The predicted score for each student is based on the FCAT developmental scale and is estimated by computing the average performance of students with the same values on the covariates, including how they performed on the test the prior year. This predicted score is then compared with their actual performance on the test for the current year to determine how much above or below this expected score the student actually performed. The difference between these two scores is called a residual which will be positive in cases where a student’s performance exceeded the expectation, and negative in cases where a student’s performance fell short of the expectation.

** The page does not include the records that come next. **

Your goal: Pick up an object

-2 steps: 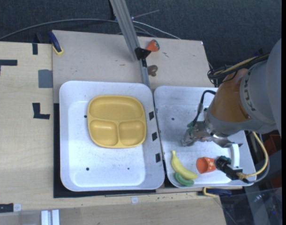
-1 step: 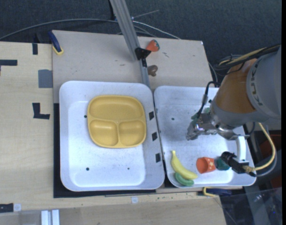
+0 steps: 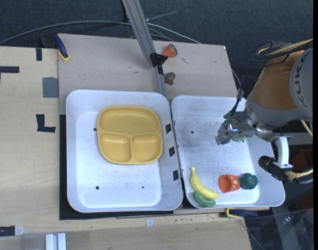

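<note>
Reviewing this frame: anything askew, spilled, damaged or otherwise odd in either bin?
Nothing stands out. The yellow divided plate lies flat in the left bin. The banana, orange cup and dark green object cluster at the right bin's near edge, the cup on its side.

Bench on dark carpet
Light wood bench fills left; dark blue-grey floor across top, cables trailing.

1. Even, fairly bright overhead light; the white bins show no harsh glare.
2. Shadows are soft and short, faint beneath the yellow plate.
3. Overall softness and mild grain blur fine detail.
</note>
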Motion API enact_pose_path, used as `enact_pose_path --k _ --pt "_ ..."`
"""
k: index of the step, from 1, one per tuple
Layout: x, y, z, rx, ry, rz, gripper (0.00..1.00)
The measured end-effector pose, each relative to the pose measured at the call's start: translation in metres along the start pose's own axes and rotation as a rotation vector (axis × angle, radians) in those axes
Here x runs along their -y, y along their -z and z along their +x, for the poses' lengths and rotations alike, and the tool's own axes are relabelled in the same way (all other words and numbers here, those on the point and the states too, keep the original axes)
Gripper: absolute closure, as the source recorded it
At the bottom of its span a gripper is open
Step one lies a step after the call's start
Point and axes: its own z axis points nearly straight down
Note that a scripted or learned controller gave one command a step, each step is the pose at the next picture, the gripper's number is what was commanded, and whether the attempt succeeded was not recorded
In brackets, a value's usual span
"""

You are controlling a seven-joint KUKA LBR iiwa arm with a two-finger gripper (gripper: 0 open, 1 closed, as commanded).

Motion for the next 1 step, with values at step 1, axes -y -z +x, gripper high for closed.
enact_pose_path --k 1 --pt "-0.001 0.0331 0.0002 0.0 0.0 0.002 1.0"
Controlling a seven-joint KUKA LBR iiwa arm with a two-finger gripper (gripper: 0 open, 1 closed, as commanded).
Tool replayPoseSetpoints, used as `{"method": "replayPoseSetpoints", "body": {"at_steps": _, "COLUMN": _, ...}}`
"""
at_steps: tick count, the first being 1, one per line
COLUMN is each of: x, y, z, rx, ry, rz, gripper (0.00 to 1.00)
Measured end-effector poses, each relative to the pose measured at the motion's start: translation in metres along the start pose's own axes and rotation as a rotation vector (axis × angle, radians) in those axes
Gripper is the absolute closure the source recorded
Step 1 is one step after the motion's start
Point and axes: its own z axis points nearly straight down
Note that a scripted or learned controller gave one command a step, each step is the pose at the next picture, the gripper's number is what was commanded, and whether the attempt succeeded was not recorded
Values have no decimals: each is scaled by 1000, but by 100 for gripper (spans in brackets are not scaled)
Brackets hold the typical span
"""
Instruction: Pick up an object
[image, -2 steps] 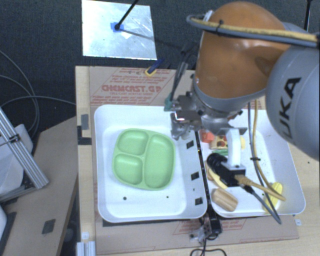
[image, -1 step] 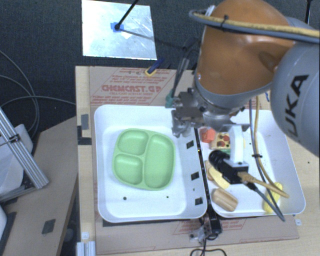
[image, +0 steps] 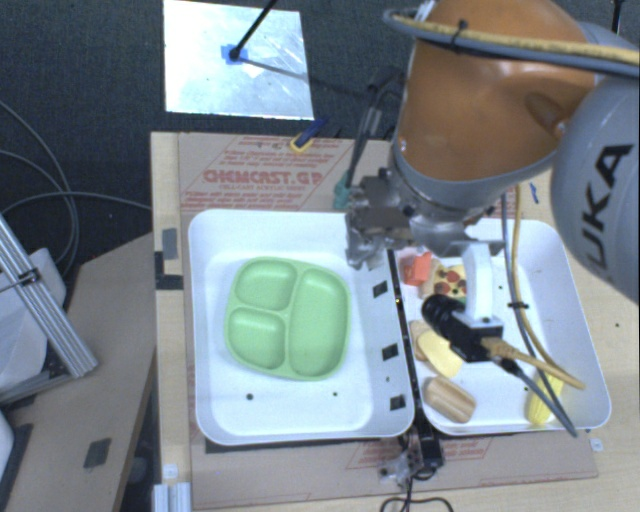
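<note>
Several candidates, a red piece (image: 415, 267) and a tan block (image: 450, 400) among them, lie in the bin (image: 565, 295) right of centre while my gripper (image: 372, 240), open or closed I cannot tell, hangs at the bins' shared rim, seemingly mid-approach and needing to settle over one.

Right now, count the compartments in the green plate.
3. On the plate, two small compartments sit on its left, one upper and one lower; a long compartment fills its right. None looks hidden.
</note>
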Motion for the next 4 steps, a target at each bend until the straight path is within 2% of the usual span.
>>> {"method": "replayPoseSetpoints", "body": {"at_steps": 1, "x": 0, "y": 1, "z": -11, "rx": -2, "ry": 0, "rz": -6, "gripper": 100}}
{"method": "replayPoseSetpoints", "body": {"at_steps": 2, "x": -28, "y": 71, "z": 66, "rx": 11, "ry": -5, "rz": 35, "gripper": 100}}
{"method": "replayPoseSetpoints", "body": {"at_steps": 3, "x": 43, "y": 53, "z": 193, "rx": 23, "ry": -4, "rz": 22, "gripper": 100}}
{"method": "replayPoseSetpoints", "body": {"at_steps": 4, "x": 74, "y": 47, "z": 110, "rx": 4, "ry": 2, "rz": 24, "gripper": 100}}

The model groups students based on the teachers’ classes they are assigned to in the appropriate reading/English language arts and mathematics courses aligned to FCAT. The model is then run for each subject (reading or mathematics) and at each individual grade level taught by the teacher in order to produce a VAM score that is either positive, negative, or “0.” The VAM score represents the amount, on average, that students taught by a given teacher performed above or below their predicted level of performance. A positive score indicates that the teacher’s students performed better than expected; a negative score indicates that the teacher’s students performed worse than expected; and a score of “0” indicates that the teacher’s students performed no better or worse than expected based on the factors accounted for in the model.

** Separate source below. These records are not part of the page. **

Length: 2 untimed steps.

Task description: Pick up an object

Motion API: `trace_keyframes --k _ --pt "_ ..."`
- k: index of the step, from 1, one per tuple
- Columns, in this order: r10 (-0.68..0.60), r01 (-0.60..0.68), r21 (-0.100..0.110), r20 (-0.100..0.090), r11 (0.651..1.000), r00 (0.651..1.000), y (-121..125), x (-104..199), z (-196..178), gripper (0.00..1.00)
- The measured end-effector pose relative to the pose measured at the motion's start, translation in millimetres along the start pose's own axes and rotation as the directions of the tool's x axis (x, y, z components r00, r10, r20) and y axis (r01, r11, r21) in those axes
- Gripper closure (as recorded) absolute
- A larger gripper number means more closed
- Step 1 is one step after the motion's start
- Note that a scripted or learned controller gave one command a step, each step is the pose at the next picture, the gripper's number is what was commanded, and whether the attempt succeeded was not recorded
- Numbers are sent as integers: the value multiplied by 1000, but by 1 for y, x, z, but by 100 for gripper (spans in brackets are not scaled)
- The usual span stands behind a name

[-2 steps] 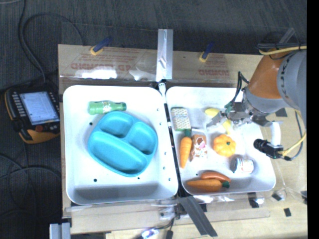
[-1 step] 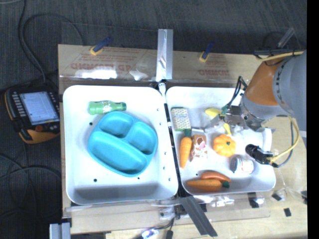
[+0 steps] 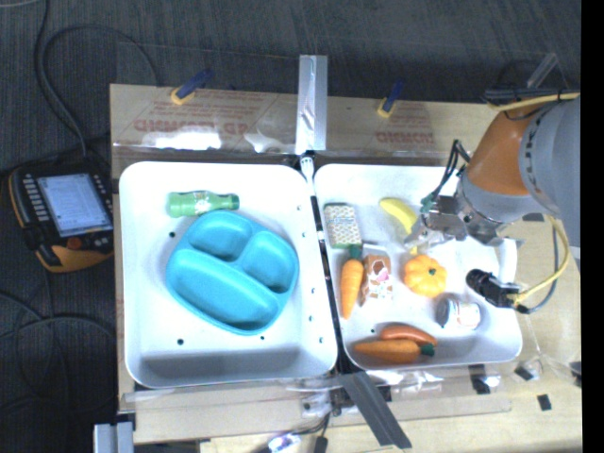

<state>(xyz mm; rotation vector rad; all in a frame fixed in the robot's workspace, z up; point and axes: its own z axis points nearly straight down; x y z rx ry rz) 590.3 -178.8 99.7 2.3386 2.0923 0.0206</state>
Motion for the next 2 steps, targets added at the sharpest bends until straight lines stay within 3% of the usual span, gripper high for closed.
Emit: trace_keyframes --k 1,2 --pt "238 -238 11 12 971 971 -12 27 -92 100" --pt "455 -455 9 15 891 891 -6 45 -115 100"
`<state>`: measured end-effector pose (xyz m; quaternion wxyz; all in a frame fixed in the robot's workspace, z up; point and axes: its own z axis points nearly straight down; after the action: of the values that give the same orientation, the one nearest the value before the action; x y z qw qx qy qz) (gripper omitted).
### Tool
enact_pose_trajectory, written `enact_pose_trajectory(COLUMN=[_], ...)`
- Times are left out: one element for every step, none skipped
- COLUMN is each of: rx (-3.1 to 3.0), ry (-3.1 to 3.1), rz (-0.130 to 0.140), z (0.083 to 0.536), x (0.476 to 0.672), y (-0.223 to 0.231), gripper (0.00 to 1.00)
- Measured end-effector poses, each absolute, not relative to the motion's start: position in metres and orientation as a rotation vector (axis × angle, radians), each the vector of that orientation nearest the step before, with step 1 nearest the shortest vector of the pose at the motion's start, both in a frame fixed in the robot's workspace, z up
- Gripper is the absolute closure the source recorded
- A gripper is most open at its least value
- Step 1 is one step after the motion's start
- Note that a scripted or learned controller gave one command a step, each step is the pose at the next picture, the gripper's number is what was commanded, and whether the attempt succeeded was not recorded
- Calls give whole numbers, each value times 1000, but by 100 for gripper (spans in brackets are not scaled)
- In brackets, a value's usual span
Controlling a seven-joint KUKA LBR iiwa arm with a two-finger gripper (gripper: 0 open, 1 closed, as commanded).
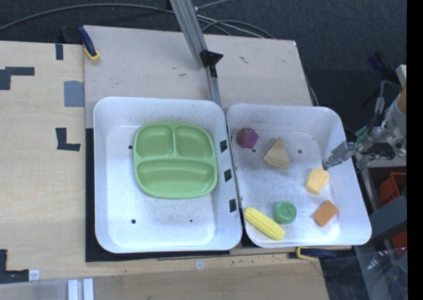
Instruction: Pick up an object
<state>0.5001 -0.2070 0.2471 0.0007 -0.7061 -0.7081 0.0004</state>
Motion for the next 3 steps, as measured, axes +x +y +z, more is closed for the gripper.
enact_pose_trajectory(rx=[-2218, -2215, -2215], ry=[-2223, -2220, -2217], rz=[1, 5, 7], z=[247, 201, 141], x=[500, 502, 497], y=[-207, -199, -206], gripper=[0, 0, 0])
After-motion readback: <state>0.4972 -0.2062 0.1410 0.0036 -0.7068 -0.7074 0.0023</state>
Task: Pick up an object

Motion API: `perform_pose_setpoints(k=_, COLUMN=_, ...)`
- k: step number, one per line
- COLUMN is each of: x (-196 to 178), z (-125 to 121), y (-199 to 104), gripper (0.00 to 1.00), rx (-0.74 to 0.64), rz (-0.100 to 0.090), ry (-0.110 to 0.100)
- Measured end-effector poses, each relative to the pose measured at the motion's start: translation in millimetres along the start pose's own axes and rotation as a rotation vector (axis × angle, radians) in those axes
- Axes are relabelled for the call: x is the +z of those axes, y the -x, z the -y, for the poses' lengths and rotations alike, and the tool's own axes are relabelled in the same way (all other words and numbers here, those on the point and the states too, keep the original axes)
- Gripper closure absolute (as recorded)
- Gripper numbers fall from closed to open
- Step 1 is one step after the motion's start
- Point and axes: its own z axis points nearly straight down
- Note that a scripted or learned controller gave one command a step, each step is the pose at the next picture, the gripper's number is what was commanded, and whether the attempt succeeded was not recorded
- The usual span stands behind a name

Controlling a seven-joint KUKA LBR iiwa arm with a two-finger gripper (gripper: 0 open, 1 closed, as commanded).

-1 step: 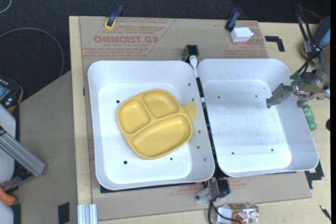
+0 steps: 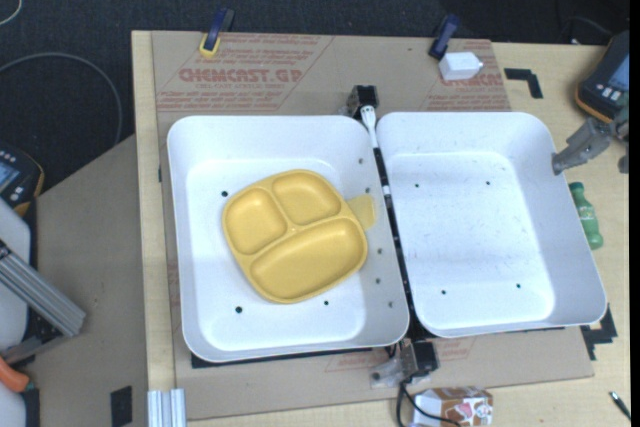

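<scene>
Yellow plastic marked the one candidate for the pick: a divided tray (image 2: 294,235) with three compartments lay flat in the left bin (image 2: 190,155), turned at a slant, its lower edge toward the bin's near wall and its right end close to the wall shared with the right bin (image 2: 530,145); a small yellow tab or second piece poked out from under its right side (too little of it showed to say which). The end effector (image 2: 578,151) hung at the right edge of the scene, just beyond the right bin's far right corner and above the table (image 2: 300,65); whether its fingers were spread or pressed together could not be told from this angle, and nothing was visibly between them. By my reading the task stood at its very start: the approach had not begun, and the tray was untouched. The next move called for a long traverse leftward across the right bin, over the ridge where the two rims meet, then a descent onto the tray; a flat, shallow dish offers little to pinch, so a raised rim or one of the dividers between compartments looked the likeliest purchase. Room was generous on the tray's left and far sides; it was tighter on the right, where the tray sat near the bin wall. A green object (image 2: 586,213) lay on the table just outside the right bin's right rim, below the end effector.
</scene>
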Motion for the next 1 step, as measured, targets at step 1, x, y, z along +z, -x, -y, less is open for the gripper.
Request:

The grade-level specific VAM scores generated for teachers can also be combined into an aggregate score. To account for differences in the FCAT vertical scale across grade levels, subject areas, and years, the grade-level specific VAM scores are converted to a common metric – “the proportion of an average year’s growth. This conversion provides a common metric across grade levels and subjects covered by the statewide assessment and provides context to describe the magnitude of the gain or decrease in learning represented by the score. For example, if the average amount of growth for a given grade, subject, and year is 40 scale score points, transforming a VAM score of 20 points into a proportion yields a score of 0.50 (i.e., 20 divided by 40). Now, one can interpret the raw, grade-level specific VAM score of 20 to say on average students performed 50 percent higher than an average year’s growth. Aggregate scores are produced for one-year (combining across grade levels and subjects taught by a teacher in a given year), two years (combining across the two most recent years, as well as grades and subjects), and three years (combining across the three most recent years, as well as grades and subjects taught by the teacher).